Темное лицо Эдисона Суита стало невинным, как у студента, прячущего шпаргалку на глазах преподавателя.
- Ничего о нем не помню; ну разве, что он, кажется, сменил имя и стал Фрэнком Синатрой. А по уик-эндам Виком Дамонэ.
- Может, у меня неверная информация, - сказал я, - но мне казалось, что вы с ним дружили.
- Сынок, когда-то он сделал запись одной из моих песен, и я благодарен ему за тот давно потраченный гонорар, но это не делает нас приятелями.
- Я видел фотографию, на которой вы поете вместе. Она была в "Лайф".
- Ага, я помню тот вечер. Это было в баре Дики Уэллса. Я встречал его раз-другой, но он никогда не навещал меня на окраине, где я работал.
- А кого он там навещал?
Туте Суит насмешливо закатил глаза.
- Ты заставляешь меня раскрывать тайны, сынок.
- Какое они имеют значение после стольких лет? - возразил я. - Так значит, он навещал какую-то леди?
- Да, и та леди была на все сто, это точно.
- Назовите мне ее имя.
- Это не секрет. Любой, кто входил в нашу компанию перед войной, знает, что Эванджелина Праудфут всерьез уцепилась за Джонни Фейворита.
- Но городская пресса ничего об этом не сообщала.
- Сынок, если в те дни кто-то нарушал приличия, он вовсе не хвастал этим.
- Кем была Эванджелина Праудфут?
- Прекрасной и сильной вест-индианкой, - улыбнулся Туте. - Она была лет на десять-пятнадцать старше Джонни, но выглядела такой красоткой, что он рядом с нею и вовсе терялся.
- Не знаете, как мне ее найти?
- Не видел Эванджелину много лет, но ее магазин все еще там и она, быть может, тоже.
- Что это за магазин? - спросил я, изо всех сил маскируя полицейскую назойливость вопроса.
- У Эванджелины был магазин лекарственных трав на Ленокс-авеню. Он работал до полуночи ежедневно, кроме воскресенья. - Туте нарочито подмигнул. - Нам пора поиграть еще. Ты побудешь здесь еще отделение, сынок?
- Я вернусь.
Глава четырнадцатая
Аптека "Праудфут Фармасютикэлс" находилась на углу Ленокс-авеню и 123-й улицы. Я поставил машину за полквартала от нее и подошел поближе. На витрине, облитые призрачным синим светом, лежали пыльные образцы товаров. На маленьких круглых полках по сторонам витрины лежали выцветшие коробочки с гомеопатическими лекарствами. К задней стене кнопками была прикреплена многоцветная анатомическая диаграмма человеческого тела с частично удаленными мускулами и плотью, позволяющая увидеть кишечную "набивку". Каждая картонная полка соединялась с соответствующим внутренним органом провисающими атласными лентами.
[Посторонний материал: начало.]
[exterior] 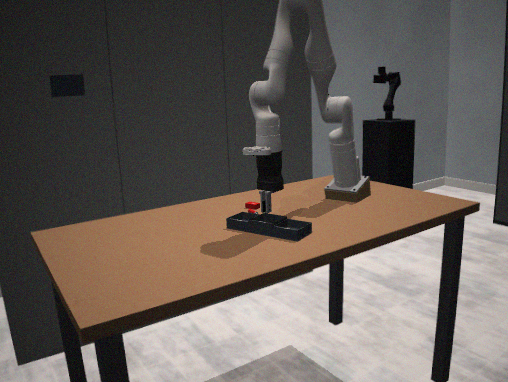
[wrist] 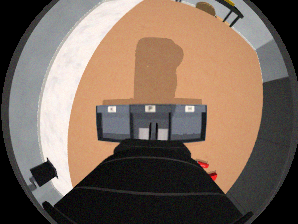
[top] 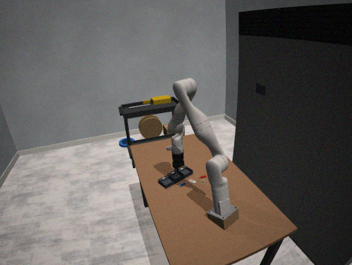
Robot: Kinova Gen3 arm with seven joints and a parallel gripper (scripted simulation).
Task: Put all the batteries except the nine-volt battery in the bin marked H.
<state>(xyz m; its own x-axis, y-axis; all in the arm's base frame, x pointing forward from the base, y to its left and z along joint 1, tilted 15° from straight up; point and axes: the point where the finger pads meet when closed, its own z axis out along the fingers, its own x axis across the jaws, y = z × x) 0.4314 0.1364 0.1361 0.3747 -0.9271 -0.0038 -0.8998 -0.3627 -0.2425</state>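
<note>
Right now the long bin is 10 mm to the left of my hand and 50 mm below it. The rest, counted from my hand: blue battery: 90 mm behind, 10 mm to the right, 70 mm below; then red piece: 50 mm behind, 180 mm to the right, 70 mm below; then white piece: 70 mm behind, 90 mm to the right, 70 mm below.
</note>
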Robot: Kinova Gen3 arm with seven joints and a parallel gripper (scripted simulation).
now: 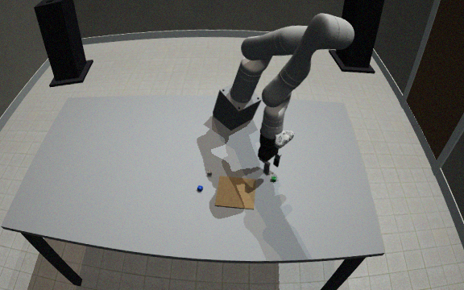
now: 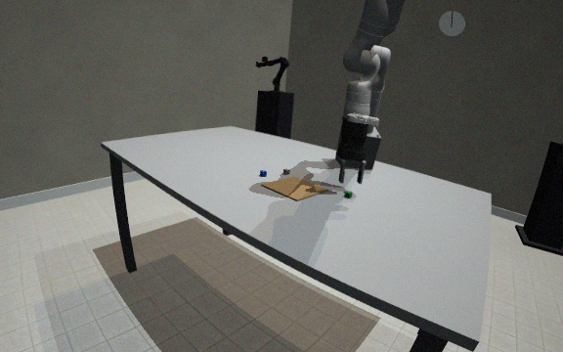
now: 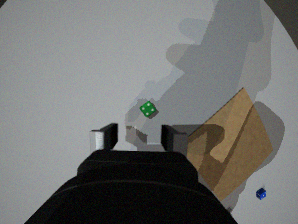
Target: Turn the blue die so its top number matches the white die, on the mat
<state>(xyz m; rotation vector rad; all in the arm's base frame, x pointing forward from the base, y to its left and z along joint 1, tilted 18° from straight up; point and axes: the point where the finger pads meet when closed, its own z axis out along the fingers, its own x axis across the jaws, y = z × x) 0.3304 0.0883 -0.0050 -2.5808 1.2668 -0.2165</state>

На лекарстве, соединенном с сердцем значилось: "Благотворный экстракт из белладонны Праудфут".
Сквозь витрину была видна часть магазина. С потолка из прессованной жести свисали лампы дневного света; старомодные, застекленные полки из дерева тянулись вдоль дальней стены.
Я вошел внутрь. В воздухе витал едкий запах благовоний. Дверь закрылась, и над головой звякнули колокольчики. Я быстро огляделся. На вращающейся металлической подставке у входа располагалась коллекция "сонников" и брошюр по любовным проблемам, соперничающих в борьбе за покупателя своими яркими разноцветными обложками. "Порошки удачи", расфасованные в высокие цилиндрические коробки из картона, были сложены в горку в виде пирамиды; насыпь немного порошка себе на костюм утром и номер, взятый наугад из "сонника", обеспечит тебе на сегодня большой куш.
Я разглядывал ароматизированные цветные свечи, гарантирующие удачу при длительном пользовании, когда из задней комнаты вышла симпатичная девушка в белом халате поверх платья и встала за прилавок. На вид ей было лет девятнадцать-двадцать. Волнистые, до плеч волосы напоминали оттенком полированное красное дерево. На изящной кисти позвякивало несколько тонких серебряных обручей.
- Чем могу помочь? - спросила она и, несмотря на тщательно смодулированную дикцию, в ее голосе слышалось мелодичное "каллипсо" Карибского моря.
Я сказал первое, что пришло в голову:
- У вас есть корень "Джон-завоеватель"?
- В порошке или целиком?
- Мне нужен целый корень. Разве действие амулета не зависит от его формы?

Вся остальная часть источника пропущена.